RADV Working On ETC2 Emulation Support For Newer Radeon GPUs To Satisfy Android

Written by Michael Larabel in Radeon on 8 December 2021 at 05:48 AM EST. 15 Comments
RADEON
Mesa's Radeon Vulkan driver "RADV" is implementing emulated support for ETC2 texture compression to use with newer AMD GPUs to improve compatibility with Google's Android operating system.

ETC2 is the royalty-free texture compression standard developed by Ericsson that has worked its way into the OpenGL and OpenGL ES specifications. RADV already supports ETC2 with Radeon GPUs having the support, but that is rather limited to the likes of AMD Stoney APUs and Vega/GFX9 graphics processors. Unfortunately, the ETC2 support on the AMD GPU side has been rather spotty and not supported by newer APUs/GPUs.

RADV developer Bas Nieuwenhuizen opened a merge request for adding ETC2 emulation to this open-source Radeon Vulkan driver. The motivation for this ETC2 emulation support is so the texture compression method can work with newer hardware like Renoir and RDNA-based GPUs. As given the popularity of ETC2 for mobile use, ETC2 is "super required" for Android.

The emulated support makes use of a shader to decompress after every copy operation. Bas noted in the code, "Includes a quite complicated decode shader. It is not bit-to-bit equivalent to AMD APUs that support ETC2, but close enough to pass [the Vulkan Conformance Test Suite]."
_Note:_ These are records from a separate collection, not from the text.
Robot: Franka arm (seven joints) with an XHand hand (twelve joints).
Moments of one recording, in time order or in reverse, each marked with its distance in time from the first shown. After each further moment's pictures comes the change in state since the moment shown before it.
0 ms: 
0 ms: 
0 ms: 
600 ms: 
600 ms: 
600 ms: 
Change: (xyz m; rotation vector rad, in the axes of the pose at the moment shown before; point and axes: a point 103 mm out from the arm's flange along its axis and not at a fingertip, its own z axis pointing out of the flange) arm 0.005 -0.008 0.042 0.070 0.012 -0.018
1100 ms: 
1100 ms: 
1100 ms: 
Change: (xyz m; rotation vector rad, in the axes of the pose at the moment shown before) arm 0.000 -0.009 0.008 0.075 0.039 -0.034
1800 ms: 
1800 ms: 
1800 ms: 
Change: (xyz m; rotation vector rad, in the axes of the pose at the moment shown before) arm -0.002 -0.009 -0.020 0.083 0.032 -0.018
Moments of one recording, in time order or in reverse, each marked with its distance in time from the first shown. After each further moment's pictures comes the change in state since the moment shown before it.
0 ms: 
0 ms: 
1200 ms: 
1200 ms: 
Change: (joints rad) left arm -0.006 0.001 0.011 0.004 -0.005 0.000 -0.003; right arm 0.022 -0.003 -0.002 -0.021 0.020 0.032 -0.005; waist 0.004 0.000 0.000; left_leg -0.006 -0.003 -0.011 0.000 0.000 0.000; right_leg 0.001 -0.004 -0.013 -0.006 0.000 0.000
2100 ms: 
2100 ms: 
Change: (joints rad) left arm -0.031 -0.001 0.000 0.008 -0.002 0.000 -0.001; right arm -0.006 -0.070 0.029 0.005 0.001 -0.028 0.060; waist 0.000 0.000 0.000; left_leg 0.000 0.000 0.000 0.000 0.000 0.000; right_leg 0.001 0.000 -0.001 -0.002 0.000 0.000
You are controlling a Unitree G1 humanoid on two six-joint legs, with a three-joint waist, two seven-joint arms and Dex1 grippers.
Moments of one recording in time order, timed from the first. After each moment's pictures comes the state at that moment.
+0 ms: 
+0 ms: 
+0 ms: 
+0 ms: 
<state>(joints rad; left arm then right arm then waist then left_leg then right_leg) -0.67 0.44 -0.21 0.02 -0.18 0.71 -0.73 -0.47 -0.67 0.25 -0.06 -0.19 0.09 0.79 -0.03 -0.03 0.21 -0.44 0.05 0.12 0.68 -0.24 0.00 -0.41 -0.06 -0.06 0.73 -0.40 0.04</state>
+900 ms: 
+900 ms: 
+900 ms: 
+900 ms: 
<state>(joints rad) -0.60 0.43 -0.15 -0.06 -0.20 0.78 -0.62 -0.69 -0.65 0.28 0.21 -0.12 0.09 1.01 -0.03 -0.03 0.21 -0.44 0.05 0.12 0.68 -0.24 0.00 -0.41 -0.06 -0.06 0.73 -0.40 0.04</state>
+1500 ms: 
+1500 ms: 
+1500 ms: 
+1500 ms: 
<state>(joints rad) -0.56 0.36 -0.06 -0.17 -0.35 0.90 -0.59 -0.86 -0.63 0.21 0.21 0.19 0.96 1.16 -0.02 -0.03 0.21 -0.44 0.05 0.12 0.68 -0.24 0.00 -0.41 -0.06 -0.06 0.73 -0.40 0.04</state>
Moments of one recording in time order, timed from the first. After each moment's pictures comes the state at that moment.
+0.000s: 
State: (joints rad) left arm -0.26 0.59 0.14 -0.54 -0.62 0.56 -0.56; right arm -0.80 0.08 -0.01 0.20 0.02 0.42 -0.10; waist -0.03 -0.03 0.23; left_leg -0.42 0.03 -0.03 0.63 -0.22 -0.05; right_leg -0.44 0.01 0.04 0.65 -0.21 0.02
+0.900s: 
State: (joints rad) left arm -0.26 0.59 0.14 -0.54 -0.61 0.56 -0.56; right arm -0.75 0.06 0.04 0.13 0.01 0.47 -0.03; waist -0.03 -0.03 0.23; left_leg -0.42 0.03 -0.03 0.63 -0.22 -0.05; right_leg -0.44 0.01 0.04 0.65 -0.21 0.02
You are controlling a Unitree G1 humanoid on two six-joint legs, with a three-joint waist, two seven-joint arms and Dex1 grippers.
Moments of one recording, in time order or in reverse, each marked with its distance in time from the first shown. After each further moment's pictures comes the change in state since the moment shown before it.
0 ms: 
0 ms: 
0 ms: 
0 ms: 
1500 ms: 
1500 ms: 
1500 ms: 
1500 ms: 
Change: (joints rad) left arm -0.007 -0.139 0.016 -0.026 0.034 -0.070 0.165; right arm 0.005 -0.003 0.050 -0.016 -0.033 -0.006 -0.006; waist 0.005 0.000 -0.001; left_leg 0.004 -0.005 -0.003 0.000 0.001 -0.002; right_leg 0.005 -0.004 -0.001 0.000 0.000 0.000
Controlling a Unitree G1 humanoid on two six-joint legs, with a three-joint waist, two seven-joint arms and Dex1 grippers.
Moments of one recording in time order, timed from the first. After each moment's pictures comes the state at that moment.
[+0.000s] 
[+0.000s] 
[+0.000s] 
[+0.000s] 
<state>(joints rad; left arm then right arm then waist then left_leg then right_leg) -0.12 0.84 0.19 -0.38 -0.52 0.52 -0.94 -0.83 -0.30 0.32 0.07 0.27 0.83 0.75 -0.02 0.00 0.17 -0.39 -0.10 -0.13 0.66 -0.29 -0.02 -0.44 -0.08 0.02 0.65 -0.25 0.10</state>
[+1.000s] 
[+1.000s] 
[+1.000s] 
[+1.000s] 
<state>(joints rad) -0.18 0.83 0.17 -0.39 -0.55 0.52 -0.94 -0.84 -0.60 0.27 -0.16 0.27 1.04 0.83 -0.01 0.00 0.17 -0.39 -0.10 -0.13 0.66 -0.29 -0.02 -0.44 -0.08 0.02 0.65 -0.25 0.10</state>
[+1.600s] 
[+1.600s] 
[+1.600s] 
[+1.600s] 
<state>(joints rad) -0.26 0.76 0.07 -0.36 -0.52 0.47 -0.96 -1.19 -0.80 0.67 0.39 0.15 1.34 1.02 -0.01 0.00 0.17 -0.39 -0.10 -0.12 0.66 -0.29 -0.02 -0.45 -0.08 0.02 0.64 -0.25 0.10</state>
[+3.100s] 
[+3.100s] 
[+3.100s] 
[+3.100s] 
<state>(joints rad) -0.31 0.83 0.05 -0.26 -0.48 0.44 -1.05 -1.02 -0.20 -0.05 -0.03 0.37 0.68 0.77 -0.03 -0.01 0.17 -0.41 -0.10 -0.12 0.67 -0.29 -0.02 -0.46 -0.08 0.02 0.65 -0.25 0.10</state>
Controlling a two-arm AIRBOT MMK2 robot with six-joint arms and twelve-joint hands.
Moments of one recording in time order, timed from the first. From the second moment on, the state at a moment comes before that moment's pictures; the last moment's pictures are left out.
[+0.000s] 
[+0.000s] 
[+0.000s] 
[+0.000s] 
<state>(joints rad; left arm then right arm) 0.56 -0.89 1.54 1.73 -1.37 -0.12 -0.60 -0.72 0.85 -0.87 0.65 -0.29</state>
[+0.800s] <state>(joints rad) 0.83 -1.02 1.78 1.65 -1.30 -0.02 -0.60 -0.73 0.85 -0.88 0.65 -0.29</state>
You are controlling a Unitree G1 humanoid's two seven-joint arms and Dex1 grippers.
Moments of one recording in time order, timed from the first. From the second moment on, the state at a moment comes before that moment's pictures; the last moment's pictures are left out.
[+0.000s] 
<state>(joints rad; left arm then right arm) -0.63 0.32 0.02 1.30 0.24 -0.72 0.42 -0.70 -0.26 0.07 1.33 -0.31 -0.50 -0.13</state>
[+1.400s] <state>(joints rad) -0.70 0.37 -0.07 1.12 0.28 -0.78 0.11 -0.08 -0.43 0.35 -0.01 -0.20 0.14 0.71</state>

This emulated RADV ETC2 support is to be exposed by default on Android given its requirement while on traditional Linux distributions would need to be enabled via the "radv_require_etc2" DriConf option so it can be toggled on a per-application basis.


In RADV news unrelated to this, merged today to Mesa 22.0 is support for reporting cache counters to the Radeon GPU Profiler for GFX10+ (Navi) graphics processors as another open-source driver improvement. Great seeing the continued RADV improvements for dealing with GPUOpen RGP to enhance the debugging and profiling capabilities by driver and application/game developers, especially with the growing interest thanks to the Steam Deck.